As Tuesday night’s game against Michigan State unfolded, and Grayson Allen did his best impression of JJ Redick vs. Texas on the offensive end, Duke did something I can’t ever remember seeing a Coach K team do. For 40 minutes, the Blue Devils abandoned their trademark man-to-man and defended exclusively with a 2-3 zone.

A lot of time when teams play zone, the narrative is that they “sat back”. This implies that the team packed the area around the lane and refused to challenge the ball on the perimeter. I don’t think that’s an accurate description of how Duke defended. The Blue Devils routinely closed out to put pressure on the ball handler with one or both feet above the three-point line. They were also active in the passing lanes, leading to 8 steals from guys in the top two positions.

Early on, however, Duke struggled to defend the interior because of their commitment to defending around the three-point line. Michigan State had several baskets early in the first half that followed a similar pattern: Pass to the wing–>flash from the opposite block to the strong side elbow–>pass from the elbow to the short corner/block. Michigan State scored no fewer than 8 points with this formula in the first half. It wasn’t until Duke adjusted their positioning that the Spartans had to find other avenues to score.

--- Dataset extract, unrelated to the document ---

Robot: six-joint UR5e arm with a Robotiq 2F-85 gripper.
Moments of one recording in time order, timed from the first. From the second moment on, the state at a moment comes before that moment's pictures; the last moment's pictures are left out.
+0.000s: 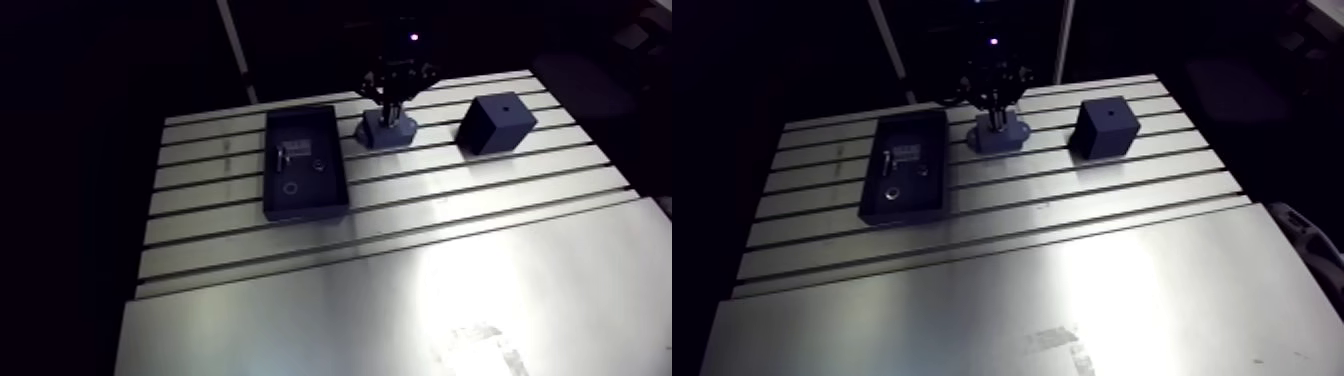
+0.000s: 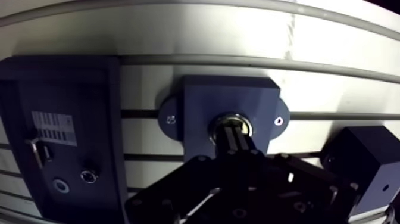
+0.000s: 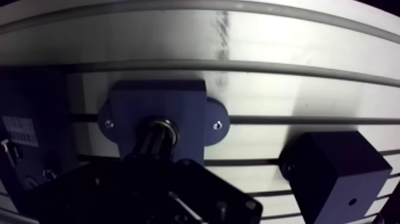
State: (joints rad) arm -0.22 -1.02 1.65 -2.09 -1.61 -1.82
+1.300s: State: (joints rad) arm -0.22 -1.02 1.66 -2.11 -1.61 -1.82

So how did Michigan State get the ball to those spots so easily? To put it simply, Duke sent two guys to the ball. In the photo below, you can see Miles Bridges has caught a pass on the wing and Wendell Carter has closed out to guard the ball. Grayson Allen was just guarding the ball at the point, and is rotating over towards Bridges on the wing. Up to this point, things are okay. There’s no one in the high post, and Marques Bolden is matched up with a big on the strong side block.

What happens next is more problematic. Michigan State flashes a cutter in behind Allen to the high post, forcing Bolden to temporarily guard two players. Ideally, Allen would make a choice at this point – either take the ball, or take the cutter. Early on in the game the Blue Devils frequently chose option C: guard nobody. You can see in this second photo that Allen is about halfway between the ball and the high post, but his body position makes it impossible for him to truly be guarding the cutter. Carter has stayed in an extended position because Allen is not close enough to challenge Bridges on a shot. The result is that Bolden is responsible for both the player on the elbow and the man creeping along the baseline just out of the picture.

On the play in these photos Bridges actually took (and made) a jump shot, but these positioning issues were problematic throughout the first half. The pass would go over Allen (or another guard) into the high post, the middle defender would step up, and the dump down to the baseline would be wide open because the wings were not dropping fast enough back to the block.

Duke did a much better job in the second half of taking this option away by doing two things. First, the guards fully committed to the ball on the wing. They bumped the baseline defender back to that short corner consistently and quickly. Part of that could also be attributed to Javin DeLaurier, as he can cover that rotation faster than Carter. Secondly, the middle defender refused to over-commit to those high post cutters in the second half. Michigan State showed very little interest in shooting off of those initial entry passes. When Duke stopped stepping up so high from the baseline, they were able to further clog that high-low passing lane.

There are probably a number of reasons for Coach K deciding to start with the zone against Michigan State, but the ability of the team to adapt to Michigan State’s preferred method of attacking it allowed him to stay in the defense for the whole game. That will be a useful weapon going forward. For all the depth Duke has inside, the perimeter may still be a little thin in terms of guys who will truly be trusted to play significant minutes in February and March. Having this defense as an option against teams who would like to attack the basket and create foul problems will be a terrific asset down the road.